Australian teacher librarian

Joyce Fardell (1923–2007) was an Australian teacher librarian and advocate for children's literature. She was instrumental in establishing teacher librarian roles in New South Wales Schools, establishing the principle of teacher-librarians being qualified both as teachers and as librarians.

==Early life==
Joyce Gladys Fardell was born in Portland, New South Wales on 31 March 1923. She attended Portland Intermediate High School and won a bursary to further her high school education. Joyce attended Sydney University 1940-1943 and did her practice teaching at Sydney Girls High School in 1943.

==Career==
Joyce began her career as a teacher, then teacher librarian, at Portland Intermediate High School in 1944. She then became teacher librarian at Penrith High School from 1951 to 1955.

Joyce was invited to join the NSW School Library Service in 1956, by the "founding" officer-in-charge, Elizabeth Hill. There she worked with Ailsa Hows and Maurice Saxby. In 1959, Joyce became the officer-in-charge.

With Director of Studies John Vaughan and Inspector of Schools Phil Brownlee, Joyce co-authored the Report on School Libraries in 1969 which highlighted the need for libraries in New South Wales schools and training for teacher librarians. Joyce established a ten-day training course for teacher librarians. School Library Services was renamed Library Services in 1973, with Joyce as Head. In 1975 when the first full year course was established for teacher librarians, she lobbied for the Education Department to fund the attendance of teachers. Under Joyce's guidance, NSW School Library Service/Library Services provided advice and guidance to all school teacher librarians, and school and departmental administrators and decision makers. These included publication of the Children's Book List., Literature and the Reading Programme ., and the Central cataloguing bulletin, the precursor to SCAN.

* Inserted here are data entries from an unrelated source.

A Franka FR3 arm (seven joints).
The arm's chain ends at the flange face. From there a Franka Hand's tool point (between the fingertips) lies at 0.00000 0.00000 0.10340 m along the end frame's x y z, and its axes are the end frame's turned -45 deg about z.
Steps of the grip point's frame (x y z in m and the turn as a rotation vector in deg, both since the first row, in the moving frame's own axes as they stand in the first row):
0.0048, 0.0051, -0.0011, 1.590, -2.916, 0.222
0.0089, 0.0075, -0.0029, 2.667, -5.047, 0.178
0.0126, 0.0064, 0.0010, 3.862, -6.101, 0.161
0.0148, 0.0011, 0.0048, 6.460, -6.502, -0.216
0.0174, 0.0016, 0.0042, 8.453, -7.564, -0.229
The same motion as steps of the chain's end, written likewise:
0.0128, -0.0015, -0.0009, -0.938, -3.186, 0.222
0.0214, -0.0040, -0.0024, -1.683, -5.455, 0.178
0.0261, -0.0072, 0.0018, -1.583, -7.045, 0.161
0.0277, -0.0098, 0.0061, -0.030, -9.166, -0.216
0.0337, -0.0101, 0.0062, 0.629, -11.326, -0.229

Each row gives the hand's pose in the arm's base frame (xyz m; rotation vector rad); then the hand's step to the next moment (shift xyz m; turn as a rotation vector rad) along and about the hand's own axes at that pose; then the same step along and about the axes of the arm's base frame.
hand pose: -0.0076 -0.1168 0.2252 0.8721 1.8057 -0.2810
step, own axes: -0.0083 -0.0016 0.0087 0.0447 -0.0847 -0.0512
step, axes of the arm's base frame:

Joyce was a foundation member of the Children's Libraries Section of the Library Association of Australia when the group was established in NSW in 1953. She was active in the Children's Book Council of Australia and a noted authority on children's literature.

In 1970 Joyce coordinated a conference on school libraries as part of the World Confederation of Organisations of the Teaching Profession forum which was held in Sydney. influencing the movement to establish the International Association of School Librarianship which was formed the following year. Joyce retired from New South Wales Department of Education, Division of Services, Library Services in 1979.

==Works==
- Fardell, Joyce (1978). "Are we playing games with words again?"
- Fardell, Joyce (1988). "Elizabeth Hill and the NSW School Library Service"
- Fardell, Joyce (1980). "Humour in children's fiction"
- Fardell, Joyce (1995). "Memories"
- Fardell, Joyce (1969). "School libraries - A call for leadership"
- Fardell, J (1978). "A statement of policy in regard to school libraries"
- Vaughan, W (1969). "Report of the Committee appointed to examine the operation of School Libraries and the School Library Service in New South Wales"

==Awards==
- 1982 – Lady Cutler Award from the Children's Book Council of Australia for distinguished services to children's literature in New South Wales

==Personal life==
In 2007 Joyce established the Ruth Marion Fardell Bursary at the University of Sydney for students in wheelchairs, in memory of her mother.

Joyce died on 15 July 2007 in Ashfield, New South Wales. She was 84 years old.